It does sometimes make sense to have identifiers in non-English languages. If could be for a DSL, or it could be because the business logic concerns concepts which is not trivially translatable to english.
And this works right until a developer who doesn't speak the language will have to deal with that code, which will happen much sooner than you'd expect. Half of the fun is figuring out the meaning of variable names, the other half is figuring out how to type ß on a non-German keyboard.
Minor side note: I cannot for the life of me figure out why other operating systems won't borrow Apple's fantastic input scheme, in which this something as simple as a ß isn't a big deal. Need an emdash? Easy, option-shift-minus. Need an ñ? Easy, option-n-n. ß, ≠, ¡, ÷ or any number of other relatively common symbols? Easy. Most of them are even fairly mnemonic (e.g. ß is option-S, ¡ is option-1, ≠ is option-= and ÷ is option-/).
Lion made this even easier by stealing iOS's input scheme: Hold down a keyboard key for long enough and you can pick a special character out of a context pop out. îïíīįì šéē
I wish JS was better-suited to embedded DSLs. But without operator overloading, with required parens on function arguments, no (standard) method_missing, no atoms, and a limited set of characters for identifiers, it's pretty limited.
Not disagreeing with the sentiment, but if you’re using Windows, Linux, or OSX, you do have a searchable character map.
That fails when you don’t know the name of the character, in which case you can use something like Shapecatcher (http://shapecatcher.com/), but then how do you know whether it’s a Greek theta or a Coptic thethe or a Cherokee na or Cyrillic fita or Latin barred O?
Clearly our editing powers need to improve if we’re to feasibly use non–English-alphanumeric variable names.
I tend to avoid that as inevitably when someone has to use the variable, it's a bugger to work out what to type unless you're a unicode whizz. I'd use "theta" instead.
Iunno, perhaps editors should just get better about supporting “special” characters. Programming language notation kinda sucks without proper symbols. Every time I type “->” or “<=” I have to sigh a little inside. Do we really need to be able to type code on 50-year-old typewriters?
Emacs is alright about it though. There are keybindings for entering Unicode characters by name or number, and for getting information about the character at the cursor. You can also use a TeX-like input mode where “\lambda” is automatically replaced with “λ”. But really, I’d rather we rethink input methods altogether.

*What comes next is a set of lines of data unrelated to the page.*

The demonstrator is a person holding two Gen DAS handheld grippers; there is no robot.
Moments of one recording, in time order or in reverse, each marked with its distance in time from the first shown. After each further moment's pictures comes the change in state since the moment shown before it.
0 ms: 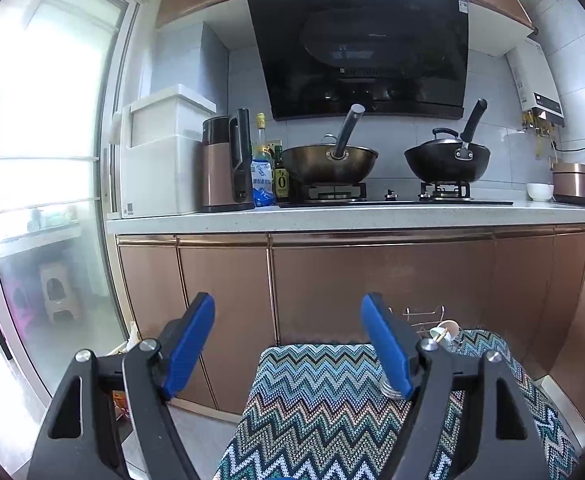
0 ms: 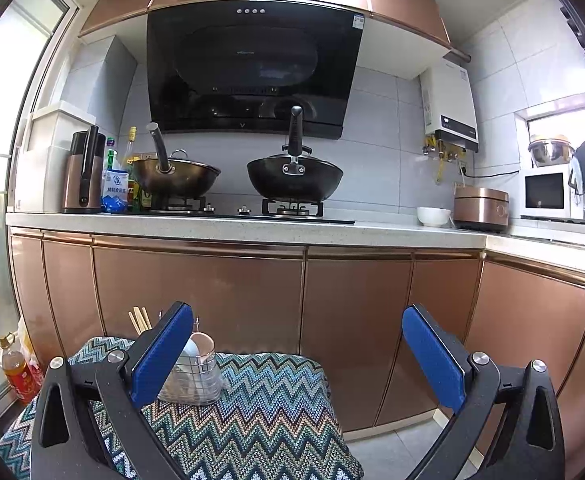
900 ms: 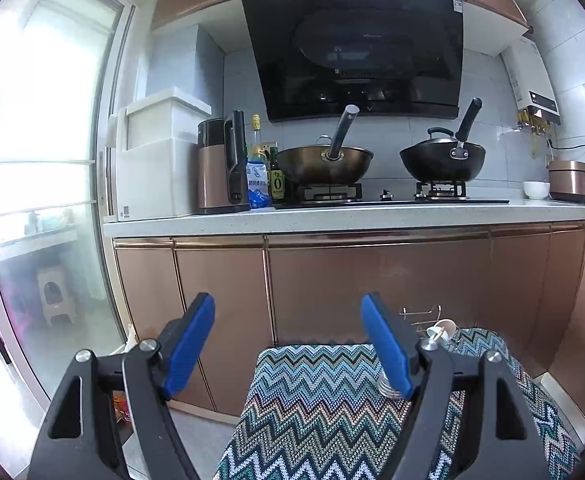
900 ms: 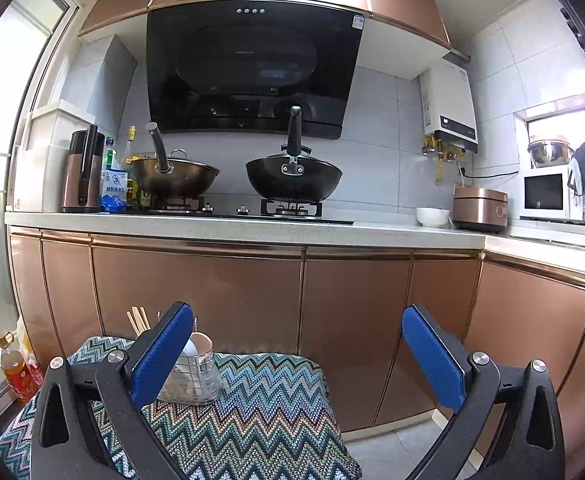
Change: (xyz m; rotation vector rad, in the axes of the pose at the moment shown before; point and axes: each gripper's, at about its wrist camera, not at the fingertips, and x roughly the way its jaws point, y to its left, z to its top) left arm 0.000 -0.002 0.000 0.011 -0.005 -0.010; right arm 0.000 0.000 0.000 0.000 -0.001 -0.007
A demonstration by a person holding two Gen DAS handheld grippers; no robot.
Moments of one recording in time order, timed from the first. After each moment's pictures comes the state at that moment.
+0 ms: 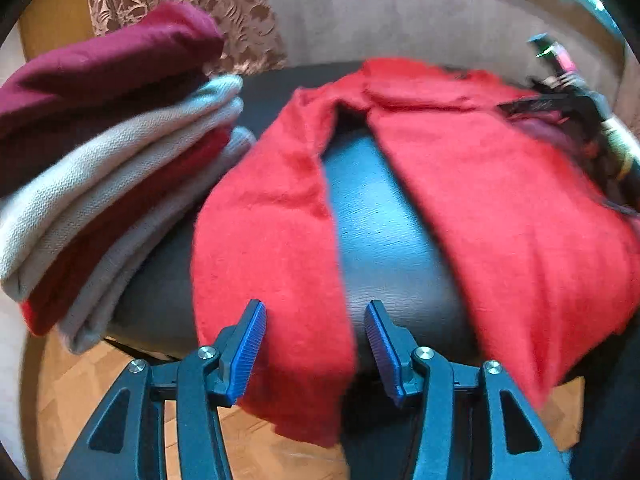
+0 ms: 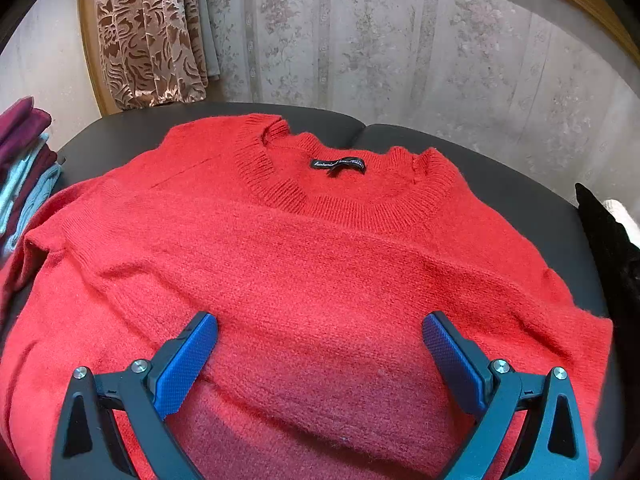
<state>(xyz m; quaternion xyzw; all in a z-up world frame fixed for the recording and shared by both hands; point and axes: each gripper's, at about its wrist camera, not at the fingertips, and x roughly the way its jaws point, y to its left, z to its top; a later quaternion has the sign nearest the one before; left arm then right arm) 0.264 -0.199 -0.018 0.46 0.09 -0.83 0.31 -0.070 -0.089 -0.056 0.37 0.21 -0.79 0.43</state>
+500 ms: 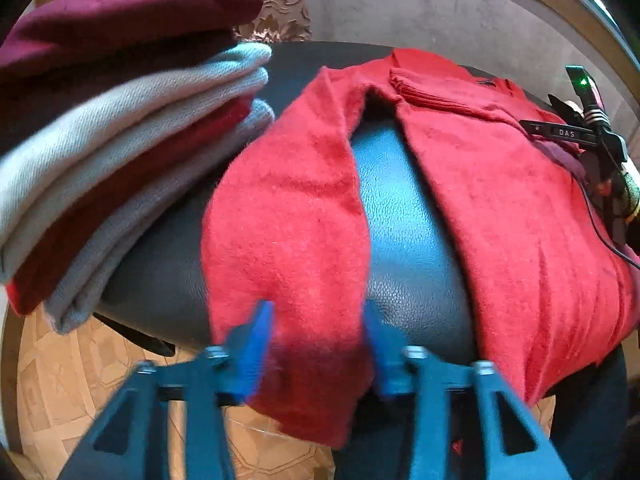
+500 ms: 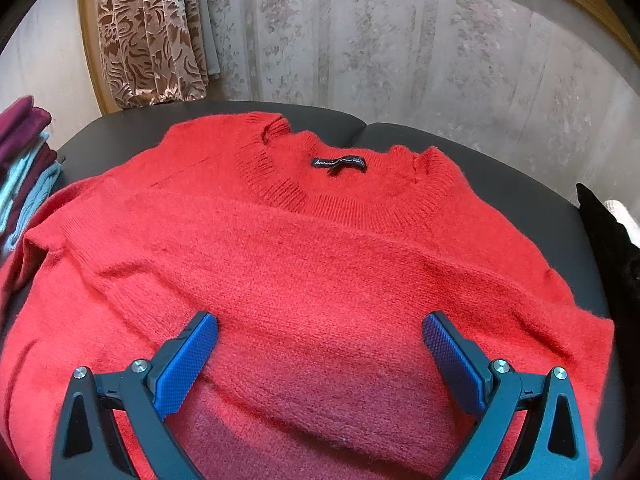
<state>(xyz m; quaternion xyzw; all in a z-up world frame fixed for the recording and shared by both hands) 0.266 -0.222 -0.014 0.48 0.17 -0.81 0.31 -0.072 -0.090 -0.057 0.37 0.22 -0.79 0.43</state>
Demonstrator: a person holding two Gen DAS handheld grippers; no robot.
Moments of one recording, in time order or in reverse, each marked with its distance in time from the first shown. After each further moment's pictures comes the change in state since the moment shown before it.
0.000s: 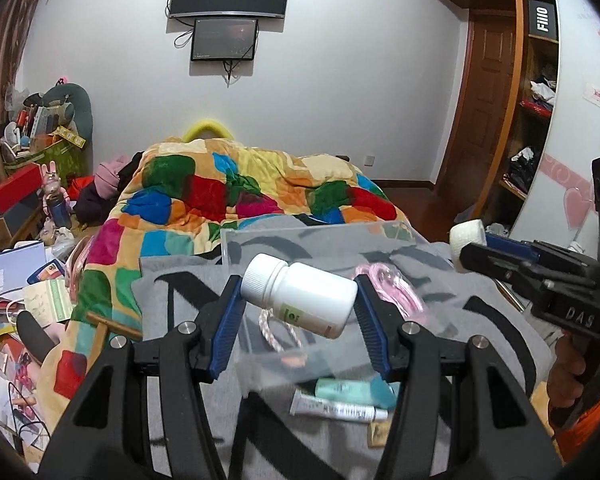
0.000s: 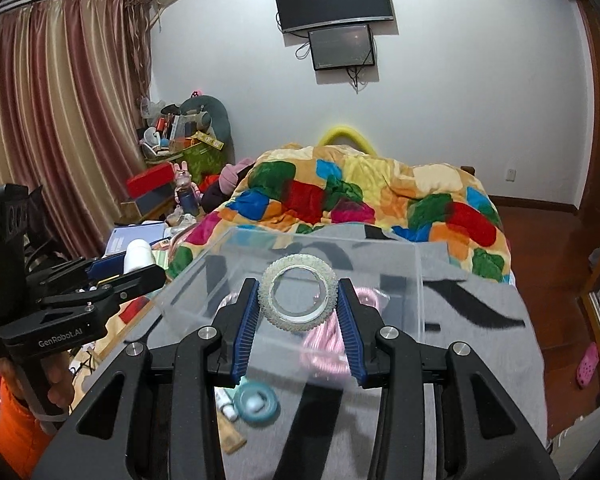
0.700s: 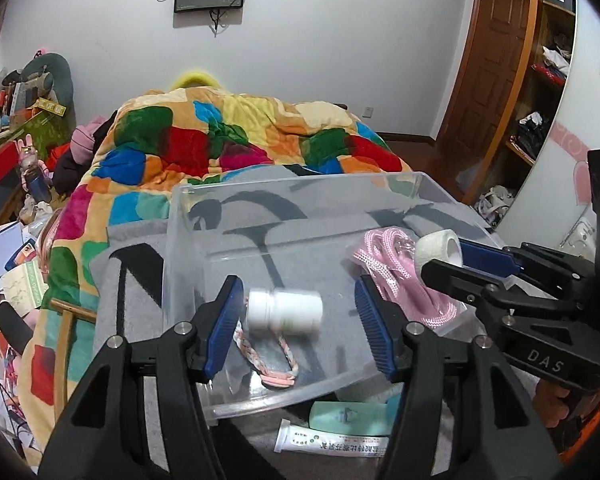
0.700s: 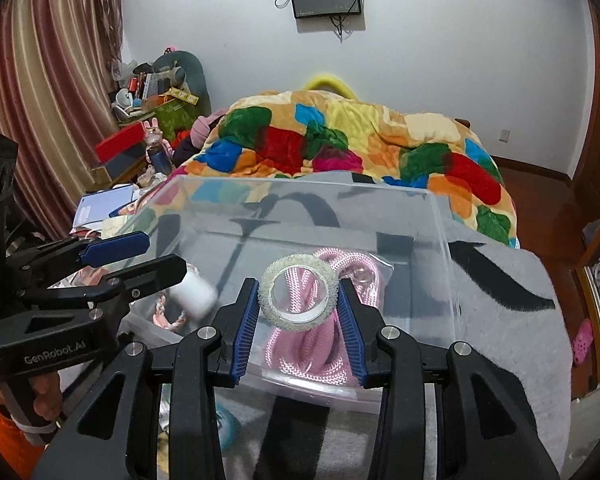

An Identifier is an IdentifierName that is not a ReservedWord.
In .NET CLR languages, you can use Unicode for identifiers like in JS, but an interesting side-effect of the 'common' aspect of the CLR is that you can use reserved keywords too. This is because reserved words in one language are not necessarily reserved words in another language.
Someone could write the following valid definition in VB.NET:
Public Property ushort() AS Integer
And because it's a reserved keyword in C# you'd have to reference it using the '@' escape:
foo.@ushort = 123;
(There are probably far more confusing examples than this)
More descriptively, it's a aspirated unvoiced sub-apical palatal plosive.
If you wish to make the sound, position your tongue like you're trying to stick it down your throat. The bottom of the tongue should be touching the top of your mouth. Then, make a "tuh" sound. If you do it right, it should sound hollow and "harder" than a normal Englilsh "t" sound.
The most legitimate use for this is for top-level namespaces, which need to be short or they'll junk up your code like crazy. jQuery already took $, and Underscore took _. Maybe 木, ϗ, _⃗, 个, î, 人, Ǝ (not ∃, that's illegal!), ℵ, 二, ℜ, 龍, ℕ, 八, Δ, 大, ʃ, ː, 卐, or as mentioned below, λ? ˀ is probably too obnoxious though.
For no particularly good reason, ☺ and ☠ are illegal. I think the Plan9 strategy of considering non-ASCII characters as identifier characters by default is probably a better one than changing the language grammar every time the Unicode standard revs.
The tutorial about "How to write unmaintanable code" would love this. They already have some hints about putting accents on "int i" and other subtileties like that
For those who like SQLite, it allows you to create tables and columns with zero length names (you have to quote) and it does indeed work correctly when you use them. This is valid:
CREATE TABLE ""("" "");
A zero length table name with one column with a zero length name having a type of a zero length name.
As my father said "just because you can put your penis in a goat, doesn't mean you should".